A total of 623,234 TEUs passed through LA’s terminals last month, down 35% from the same month in 2022, and for the first quarter, the total processed was 1,837,094 TEUs, down 32% than in the “best quarter in the history of the port” of the previous year “.
“Economic conditions slowed global trade significantly in the first quarter, but we are beginning to see some signs of improvement, including nine straight months of declining inflation,” Mr Seroka said.
“Despite the current headwinds, we are forecasting month-on-month volume growth…our preliminary data tells us that April volume will end up at nearly 700,000 teu, another significant month-on-month increase.”
Indeed, according to the port signal Data platform, 23 ships will arrive this week and unload 116,796 TEU, which is 63% more than last week and 37% more than the number of import cases in the same month last year.
And anecdotal reports about it The loading star This week there are indications that crossings from China to the US west coast are “running short”, with other reports of container rolling.

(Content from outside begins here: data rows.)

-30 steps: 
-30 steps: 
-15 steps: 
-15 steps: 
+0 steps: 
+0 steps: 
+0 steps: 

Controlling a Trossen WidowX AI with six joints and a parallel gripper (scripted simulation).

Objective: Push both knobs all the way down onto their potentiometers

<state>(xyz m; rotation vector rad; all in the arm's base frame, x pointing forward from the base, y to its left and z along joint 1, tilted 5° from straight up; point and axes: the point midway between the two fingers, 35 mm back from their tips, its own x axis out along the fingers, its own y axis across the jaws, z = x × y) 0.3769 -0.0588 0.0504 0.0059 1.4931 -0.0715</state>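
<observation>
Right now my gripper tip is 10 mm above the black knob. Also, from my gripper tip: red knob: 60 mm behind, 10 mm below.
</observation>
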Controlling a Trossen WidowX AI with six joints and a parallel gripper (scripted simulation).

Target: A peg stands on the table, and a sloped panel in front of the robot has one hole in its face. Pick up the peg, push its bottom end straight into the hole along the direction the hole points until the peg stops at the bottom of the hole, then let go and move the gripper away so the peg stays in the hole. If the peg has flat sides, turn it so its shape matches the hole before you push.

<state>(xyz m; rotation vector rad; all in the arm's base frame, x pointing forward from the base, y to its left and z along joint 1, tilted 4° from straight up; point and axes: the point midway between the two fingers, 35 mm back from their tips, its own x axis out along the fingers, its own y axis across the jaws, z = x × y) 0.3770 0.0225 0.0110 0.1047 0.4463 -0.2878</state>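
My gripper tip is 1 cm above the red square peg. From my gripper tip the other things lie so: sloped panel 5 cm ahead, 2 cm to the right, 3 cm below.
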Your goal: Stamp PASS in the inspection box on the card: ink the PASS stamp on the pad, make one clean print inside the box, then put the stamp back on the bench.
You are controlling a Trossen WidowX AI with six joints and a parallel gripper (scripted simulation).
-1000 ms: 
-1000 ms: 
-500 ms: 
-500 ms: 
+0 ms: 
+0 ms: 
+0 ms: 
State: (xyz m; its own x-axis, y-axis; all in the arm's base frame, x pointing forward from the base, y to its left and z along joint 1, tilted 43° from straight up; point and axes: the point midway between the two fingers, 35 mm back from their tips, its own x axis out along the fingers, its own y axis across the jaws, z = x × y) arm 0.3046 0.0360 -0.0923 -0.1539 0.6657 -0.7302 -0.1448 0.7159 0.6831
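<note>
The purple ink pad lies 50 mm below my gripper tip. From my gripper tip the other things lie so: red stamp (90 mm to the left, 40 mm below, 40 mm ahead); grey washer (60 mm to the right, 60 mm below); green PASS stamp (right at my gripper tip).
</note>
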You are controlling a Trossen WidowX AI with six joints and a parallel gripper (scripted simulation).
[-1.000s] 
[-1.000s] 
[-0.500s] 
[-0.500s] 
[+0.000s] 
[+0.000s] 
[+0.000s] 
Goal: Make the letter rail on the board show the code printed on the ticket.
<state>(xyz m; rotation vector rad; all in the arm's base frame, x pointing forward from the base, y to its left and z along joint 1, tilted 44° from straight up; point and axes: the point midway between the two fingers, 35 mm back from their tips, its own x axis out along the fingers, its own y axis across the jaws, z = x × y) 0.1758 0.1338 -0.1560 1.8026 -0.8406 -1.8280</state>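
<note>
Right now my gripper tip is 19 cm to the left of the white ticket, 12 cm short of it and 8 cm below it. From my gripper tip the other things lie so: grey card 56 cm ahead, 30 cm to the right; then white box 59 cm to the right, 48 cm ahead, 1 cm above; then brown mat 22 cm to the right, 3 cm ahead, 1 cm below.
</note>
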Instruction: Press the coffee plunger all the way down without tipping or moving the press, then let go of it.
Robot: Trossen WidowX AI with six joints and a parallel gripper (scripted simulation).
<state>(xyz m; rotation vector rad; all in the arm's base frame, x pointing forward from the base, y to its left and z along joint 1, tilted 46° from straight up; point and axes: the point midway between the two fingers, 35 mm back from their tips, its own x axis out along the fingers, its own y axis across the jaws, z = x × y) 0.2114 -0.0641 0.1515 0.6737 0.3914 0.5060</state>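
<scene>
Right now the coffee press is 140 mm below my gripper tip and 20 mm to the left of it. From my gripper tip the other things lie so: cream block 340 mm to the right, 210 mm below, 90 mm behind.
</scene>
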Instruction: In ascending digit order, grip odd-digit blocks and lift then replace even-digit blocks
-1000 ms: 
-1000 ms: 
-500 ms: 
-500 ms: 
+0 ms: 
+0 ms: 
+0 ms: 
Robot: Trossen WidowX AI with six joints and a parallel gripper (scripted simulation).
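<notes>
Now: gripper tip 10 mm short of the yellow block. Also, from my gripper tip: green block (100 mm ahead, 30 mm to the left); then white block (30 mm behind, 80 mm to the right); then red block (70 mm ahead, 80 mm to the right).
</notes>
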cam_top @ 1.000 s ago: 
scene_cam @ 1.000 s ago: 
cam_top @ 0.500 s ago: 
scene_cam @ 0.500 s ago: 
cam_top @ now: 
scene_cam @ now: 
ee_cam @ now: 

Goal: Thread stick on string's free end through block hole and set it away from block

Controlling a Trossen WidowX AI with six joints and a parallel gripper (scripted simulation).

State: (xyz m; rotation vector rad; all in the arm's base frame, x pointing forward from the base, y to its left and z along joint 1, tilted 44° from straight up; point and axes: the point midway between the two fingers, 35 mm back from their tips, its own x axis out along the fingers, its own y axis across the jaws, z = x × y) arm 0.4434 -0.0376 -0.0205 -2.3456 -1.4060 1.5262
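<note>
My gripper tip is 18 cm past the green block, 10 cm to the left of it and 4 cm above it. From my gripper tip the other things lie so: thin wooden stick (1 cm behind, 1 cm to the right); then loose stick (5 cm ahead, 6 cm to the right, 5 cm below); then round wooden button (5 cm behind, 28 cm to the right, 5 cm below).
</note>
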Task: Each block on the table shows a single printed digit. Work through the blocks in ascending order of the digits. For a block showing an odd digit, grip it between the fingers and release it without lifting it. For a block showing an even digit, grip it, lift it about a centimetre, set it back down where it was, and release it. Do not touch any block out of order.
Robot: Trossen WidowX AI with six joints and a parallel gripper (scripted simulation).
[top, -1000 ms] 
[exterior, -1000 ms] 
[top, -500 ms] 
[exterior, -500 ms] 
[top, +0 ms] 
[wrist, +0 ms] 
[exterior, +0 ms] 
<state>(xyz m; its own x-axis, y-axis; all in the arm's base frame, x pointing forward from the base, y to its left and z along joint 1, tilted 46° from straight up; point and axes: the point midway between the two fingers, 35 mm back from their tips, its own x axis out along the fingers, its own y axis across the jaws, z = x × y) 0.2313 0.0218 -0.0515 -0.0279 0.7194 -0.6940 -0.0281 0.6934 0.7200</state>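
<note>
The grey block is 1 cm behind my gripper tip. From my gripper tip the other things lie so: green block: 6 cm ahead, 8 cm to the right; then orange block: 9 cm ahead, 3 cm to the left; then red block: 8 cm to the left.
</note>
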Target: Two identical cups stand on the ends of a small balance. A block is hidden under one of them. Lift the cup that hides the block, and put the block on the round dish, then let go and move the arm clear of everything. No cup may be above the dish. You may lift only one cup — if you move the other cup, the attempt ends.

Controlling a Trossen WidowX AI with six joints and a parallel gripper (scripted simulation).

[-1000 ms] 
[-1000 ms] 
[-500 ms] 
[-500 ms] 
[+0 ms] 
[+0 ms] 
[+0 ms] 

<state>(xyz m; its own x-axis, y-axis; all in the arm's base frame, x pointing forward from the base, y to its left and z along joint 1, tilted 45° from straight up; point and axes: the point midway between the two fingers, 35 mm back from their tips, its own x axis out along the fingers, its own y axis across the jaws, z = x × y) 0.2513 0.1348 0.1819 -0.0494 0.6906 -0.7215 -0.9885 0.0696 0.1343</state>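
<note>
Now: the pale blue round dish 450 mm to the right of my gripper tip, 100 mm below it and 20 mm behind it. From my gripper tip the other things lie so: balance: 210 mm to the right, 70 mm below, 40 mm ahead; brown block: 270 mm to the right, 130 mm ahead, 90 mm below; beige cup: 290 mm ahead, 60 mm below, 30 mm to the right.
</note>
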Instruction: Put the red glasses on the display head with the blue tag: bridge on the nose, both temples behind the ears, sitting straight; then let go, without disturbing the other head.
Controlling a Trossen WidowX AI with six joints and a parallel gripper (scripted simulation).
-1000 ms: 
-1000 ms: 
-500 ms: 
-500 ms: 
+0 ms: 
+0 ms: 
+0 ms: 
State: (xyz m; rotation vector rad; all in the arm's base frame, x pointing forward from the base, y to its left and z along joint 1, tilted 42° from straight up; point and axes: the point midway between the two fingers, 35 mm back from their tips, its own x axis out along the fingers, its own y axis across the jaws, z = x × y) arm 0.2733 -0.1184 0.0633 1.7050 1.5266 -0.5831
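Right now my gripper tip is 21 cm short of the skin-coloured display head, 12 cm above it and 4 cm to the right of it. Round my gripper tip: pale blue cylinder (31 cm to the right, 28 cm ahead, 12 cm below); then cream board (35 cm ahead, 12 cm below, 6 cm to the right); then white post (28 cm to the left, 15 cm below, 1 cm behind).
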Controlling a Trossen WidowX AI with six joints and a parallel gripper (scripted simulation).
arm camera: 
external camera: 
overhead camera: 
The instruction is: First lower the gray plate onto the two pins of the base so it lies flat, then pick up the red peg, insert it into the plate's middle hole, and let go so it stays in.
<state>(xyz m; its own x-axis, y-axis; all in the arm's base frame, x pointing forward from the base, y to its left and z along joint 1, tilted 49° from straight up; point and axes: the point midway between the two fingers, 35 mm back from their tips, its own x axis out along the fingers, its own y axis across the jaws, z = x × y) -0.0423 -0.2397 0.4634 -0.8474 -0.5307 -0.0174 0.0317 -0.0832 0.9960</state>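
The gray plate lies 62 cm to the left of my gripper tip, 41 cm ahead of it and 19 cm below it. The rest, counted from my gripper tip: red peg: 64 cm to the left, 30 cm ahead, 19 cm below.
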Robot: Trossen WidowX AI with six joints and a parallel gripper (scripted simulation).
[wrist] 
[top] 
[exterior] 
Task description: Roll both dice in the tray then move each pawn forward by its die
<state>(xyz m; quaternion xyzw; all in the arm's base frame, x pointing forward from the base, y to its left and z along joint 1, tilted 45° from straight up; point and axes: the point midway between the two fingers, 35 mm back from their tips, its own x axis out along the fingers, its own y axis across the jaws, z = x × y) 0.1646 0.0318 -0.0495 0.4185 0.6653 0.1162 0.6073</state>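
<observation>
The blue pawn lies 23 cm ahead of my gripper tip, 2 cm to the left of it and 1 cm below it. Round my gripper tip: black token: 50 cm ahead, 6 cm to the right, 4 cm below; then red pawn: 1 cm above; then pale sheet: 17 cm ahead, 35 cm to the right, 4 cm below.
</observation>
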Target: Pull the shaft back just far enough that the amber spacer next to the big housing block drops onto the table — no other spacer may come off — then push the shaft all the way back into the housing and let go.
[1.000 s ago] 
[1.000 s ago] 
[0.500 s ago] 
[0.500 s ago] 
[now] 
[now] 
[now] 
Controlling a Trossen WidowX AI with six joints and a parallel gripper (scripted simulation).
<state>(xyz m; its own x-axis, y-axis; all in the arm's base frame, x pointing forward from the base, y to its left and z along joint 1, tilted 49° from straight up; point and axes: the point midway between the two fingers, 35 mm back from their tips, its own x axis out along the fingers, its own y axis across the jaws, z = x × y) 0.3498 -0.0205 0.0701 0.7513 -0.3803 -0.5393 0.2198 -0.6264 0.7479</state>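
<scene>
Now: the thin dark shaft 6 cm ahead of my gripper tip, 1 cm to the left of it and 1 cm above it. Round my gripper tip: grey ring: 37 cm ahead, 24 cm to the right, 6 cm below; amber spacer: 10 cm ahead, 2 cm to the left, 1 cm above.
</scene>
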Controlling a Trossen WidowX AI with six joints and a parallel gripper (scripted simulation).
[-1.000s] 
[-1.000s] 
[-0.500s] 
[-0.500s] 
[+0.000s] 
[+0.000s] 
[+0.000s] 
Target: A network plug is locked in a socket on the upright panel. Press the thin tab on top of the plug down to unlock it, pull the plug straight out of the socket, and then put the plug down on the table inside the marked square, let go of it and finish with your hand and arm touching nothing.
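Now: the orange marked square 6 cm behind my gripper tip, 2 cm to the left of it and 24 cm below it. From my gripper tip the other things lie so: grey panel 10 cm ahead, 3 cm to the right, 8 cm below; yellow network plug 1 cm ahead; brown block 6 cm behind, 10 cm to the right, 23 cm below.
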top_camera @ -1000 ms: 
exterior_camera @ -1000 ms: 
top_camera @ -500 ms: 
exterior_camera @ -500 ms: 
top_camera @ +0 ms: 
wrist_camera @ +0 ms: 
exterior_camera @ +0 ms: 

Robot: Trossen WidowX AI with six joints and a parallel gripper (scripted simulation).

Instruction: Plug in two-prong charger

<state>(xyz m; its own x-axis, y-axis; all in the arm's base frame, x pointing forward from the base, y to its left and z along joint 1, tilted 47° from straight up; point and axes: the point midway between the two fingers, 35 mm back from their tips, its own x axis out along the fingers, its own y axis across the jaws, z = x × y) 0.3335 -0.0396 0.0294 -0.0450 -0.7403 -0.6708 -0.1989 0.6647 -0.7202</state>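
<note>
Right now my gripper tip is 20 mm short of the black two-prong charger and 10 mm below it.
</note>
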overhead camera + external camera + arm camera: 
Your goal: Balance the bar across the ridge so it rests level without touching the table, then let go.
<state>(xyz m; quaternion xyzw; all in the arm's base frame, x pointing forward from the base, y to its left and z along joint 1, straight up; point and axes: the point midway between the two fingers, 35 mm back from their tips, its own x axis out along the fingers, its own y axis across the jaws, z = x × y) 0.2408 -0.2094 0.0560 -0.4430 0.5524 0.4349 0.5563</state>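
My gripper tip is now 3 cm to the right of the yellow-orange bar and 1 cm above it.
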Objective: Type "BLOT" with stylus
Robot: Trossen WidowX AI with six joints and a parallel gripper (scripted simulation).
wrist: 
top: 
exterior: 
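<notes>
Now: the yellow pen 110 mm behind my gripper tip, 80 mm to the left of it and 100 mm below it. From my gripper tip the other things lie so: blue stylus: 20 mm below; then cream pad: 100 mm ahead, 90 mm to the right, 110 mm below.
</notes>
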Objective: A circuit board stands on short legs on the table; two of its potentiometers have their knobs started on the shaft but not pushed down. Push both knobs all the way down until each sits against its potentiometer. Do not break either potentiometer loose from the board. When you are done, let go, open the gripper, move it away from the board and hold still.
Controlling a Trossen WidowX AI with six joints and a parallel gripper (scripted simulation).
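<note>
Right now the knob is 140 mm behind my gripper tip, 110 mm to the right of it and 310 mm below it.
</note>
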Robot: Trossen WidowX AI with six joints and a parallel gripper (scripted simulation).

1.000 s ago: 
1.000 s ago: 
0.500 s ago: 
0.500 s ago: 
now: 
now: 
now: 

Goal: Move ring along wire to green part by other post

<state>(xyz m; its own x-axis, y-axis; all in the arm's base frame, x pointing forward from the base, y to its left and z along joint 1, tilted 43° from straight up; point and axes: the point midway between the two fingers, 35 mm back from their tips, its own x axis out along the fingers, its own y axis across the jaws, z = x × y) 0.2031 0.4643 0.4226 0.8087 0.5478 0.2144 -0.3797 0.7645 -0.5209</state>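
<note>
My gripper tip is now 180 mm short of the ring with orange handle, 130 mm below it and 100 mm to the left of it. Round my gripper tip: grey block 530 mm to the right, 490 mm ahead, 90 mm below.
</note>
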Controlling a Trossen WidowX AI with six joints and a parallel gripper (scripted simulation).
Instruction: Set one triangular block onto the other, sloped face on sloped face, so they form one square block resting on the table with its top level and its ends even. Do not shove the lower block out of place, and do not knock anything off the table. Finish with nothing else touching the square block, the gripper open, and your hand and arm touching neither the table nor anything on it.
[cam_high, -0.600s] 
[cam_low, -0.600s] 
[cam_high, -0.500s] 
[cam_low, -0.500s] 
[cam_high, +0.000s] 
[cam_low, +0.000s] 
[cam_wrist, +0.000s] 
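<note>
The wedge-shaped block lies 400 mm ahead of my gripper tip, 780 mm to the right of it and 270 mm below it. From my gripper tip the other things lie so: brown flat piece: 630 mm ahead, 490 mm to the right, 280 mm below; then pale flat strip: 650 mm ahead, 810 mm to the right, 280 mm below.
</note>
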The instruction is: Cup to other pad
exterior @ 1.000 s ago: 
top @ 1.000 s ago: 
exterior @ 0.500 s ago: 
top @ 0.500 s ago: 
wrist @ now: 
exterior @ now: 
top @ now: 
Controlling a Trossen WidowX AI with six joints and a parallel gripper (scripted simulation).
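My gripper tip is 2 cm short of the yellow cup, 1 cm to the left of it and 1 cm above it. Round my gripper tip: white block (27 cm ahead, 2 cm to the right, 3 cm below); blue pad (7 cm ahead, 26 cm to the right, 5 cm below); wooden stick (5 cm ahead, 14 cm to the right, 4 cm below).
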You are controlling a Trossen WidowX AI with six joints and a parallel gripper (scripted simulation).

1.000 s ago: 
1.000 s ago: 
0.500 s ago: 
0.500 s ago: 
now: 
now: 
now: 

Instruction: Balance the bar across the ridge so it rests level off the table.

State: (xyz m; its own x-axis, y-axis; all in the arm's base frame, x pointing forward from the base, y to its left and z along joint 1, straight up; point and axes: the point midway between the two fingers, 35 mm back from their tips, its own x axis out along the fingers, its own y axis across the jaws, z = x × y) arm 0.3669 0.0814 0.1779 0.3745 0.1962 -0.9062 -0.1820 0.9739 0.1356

Carrier contacts have now been reported The loading star They expect transpacific airlines to meet at least part of their April 15 and May 1 GRIs of $500 to $1,000 per 40 feet, which will spur further announcements in the coming weeks.
Additionally, signs that the market is tightening will encourage BCOs to finally commit to negotiations on deadlocked annual contracts. However, with container spot prices down 80% to 90% over the past year, contract values will be significantly lower.
OOCL’s Q1 operating figures this week showed that the airline’s average rate on the transpacific had fallen to $1,457 per TEU from $3,964 per TEU in Q1 22, although its revenue was unexpired during the period by some higher contract rates were boosted.